RDP lintas kementerian/lembaga tersebut mengagendakan peningkatan literasi nasional terkait indeks literasi berdasarkan Perpusnas dan UNESCO. Secara umum, Perpusnas, Kementerian PPN/Bappenas, dan Kemendikbudristek sepakat bahwa penciptaan SDM berkualitas dan berdaya saing harus dilaksanakan secara holistik dan integratif dengan melibatkan segenap komponen bangsa.
Kepala Perpusnas, Muhammad Syarif Bando, menjelaskan bahwa indeks literasi negara di dunia tidak ditentukan UNESCO. “Karenanya, Perpusnas menyusun indeks literasi yang disesuaikan dengan kondisi masyarakat Indonesia, yaitu Indeks Pembangunan Literasi Masyarakat (IPLM),” ujarnya.
Dimensi indeks literasi masyarakat tersebut terdiri dari lima.
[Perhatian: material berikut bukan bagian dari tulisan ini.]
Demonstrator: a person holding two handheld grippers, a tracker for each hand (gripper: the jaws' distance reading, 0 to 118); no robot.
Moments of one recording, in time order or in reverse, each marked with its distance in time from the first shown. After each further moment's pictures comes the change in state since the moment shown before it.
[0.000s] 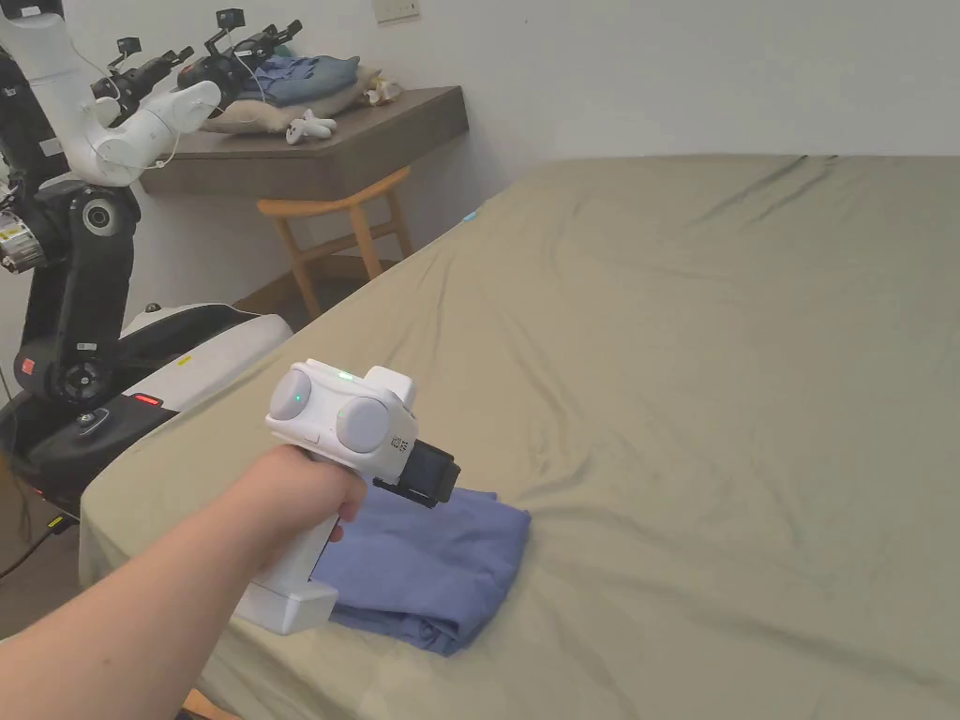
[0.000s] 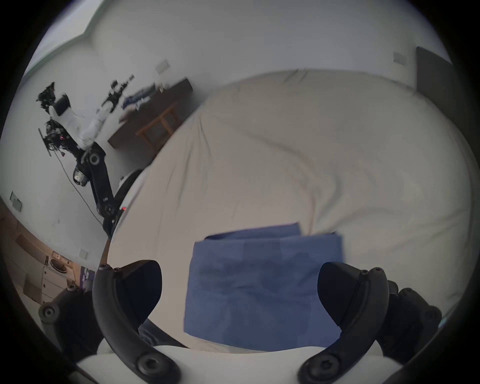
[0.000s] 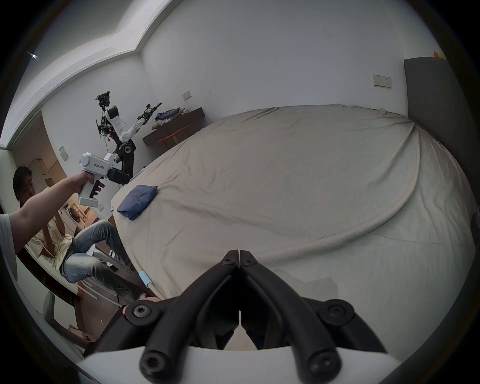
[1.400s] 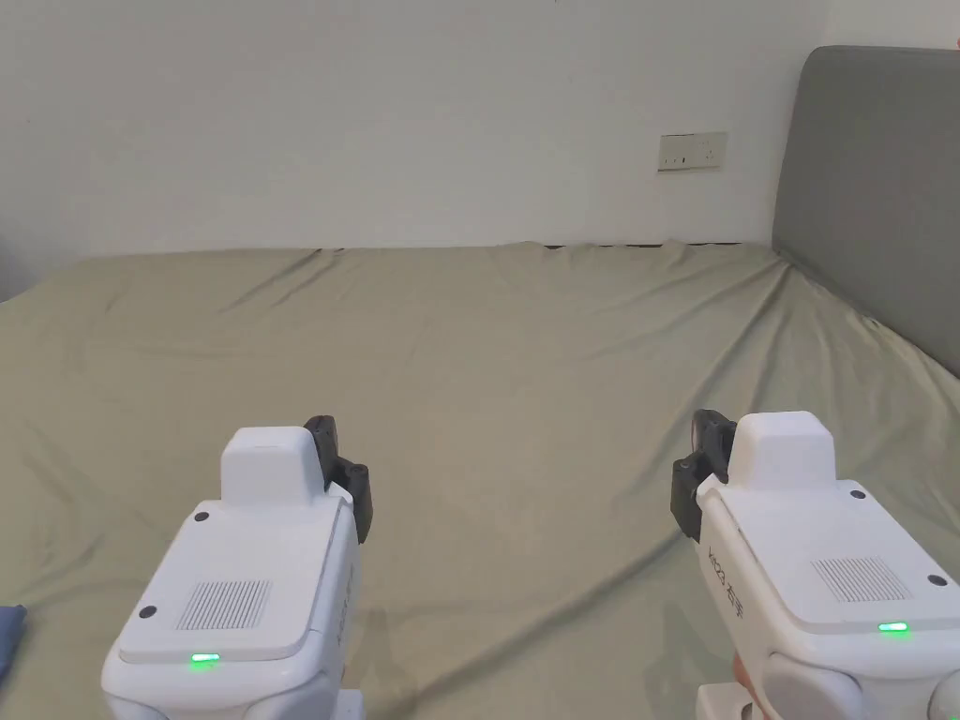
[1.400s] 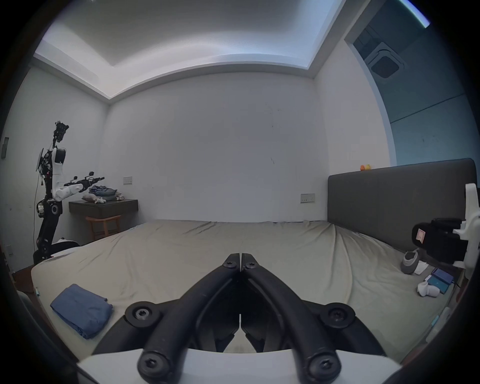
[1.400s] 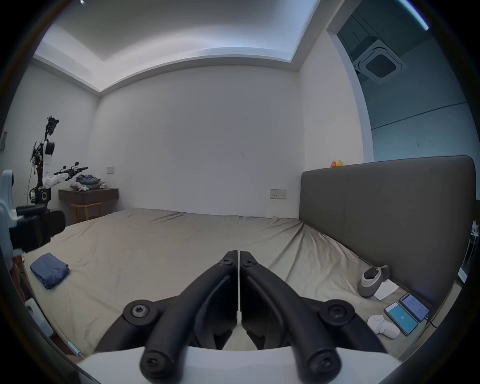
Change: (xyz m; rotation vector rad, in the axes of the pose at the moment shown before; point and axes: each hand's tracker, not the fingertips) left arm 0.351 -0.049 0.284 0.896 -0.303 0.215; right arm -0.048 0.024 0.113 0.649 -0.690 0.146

Yakni kemampuan membaca, menulis, berhitung, dan berperilaku; perilaku mengakses sumber informasi dan bahan bacaan; perilaku memahami isi bacaan; perilaku mengemukakan ide atau gagasan; hingga perilaku menciptakan kreasi atau mengembangkan produk/jasa bermutu.
Untuk mendorong transformasi perpustakaan menuju kehidupan masyarakat sejahtera, Perpusnas menjalankan program prioritas nasional yakni Transformasi Perpustakaan Berbasis Inklusi Sosial (TPBIS). Melalui program ini, perpustakaan bertransformasi menjadi tempat untuk masyarakat mendapatkan pendampingan dan pelatihan soft skills berbasis bahan bacaan ilmu terapan guna menghasilkan barang dan jasa.
“Perpustakaan harus bisa menjangkau seluruh lapisan masyarakat. Karena perpustakaan adalah bangku pendidikan terakhir yang dapat mereka datangi untuk mendapatkan ilmu dan memperbaiki perekonomian keluarga,” ujarnya.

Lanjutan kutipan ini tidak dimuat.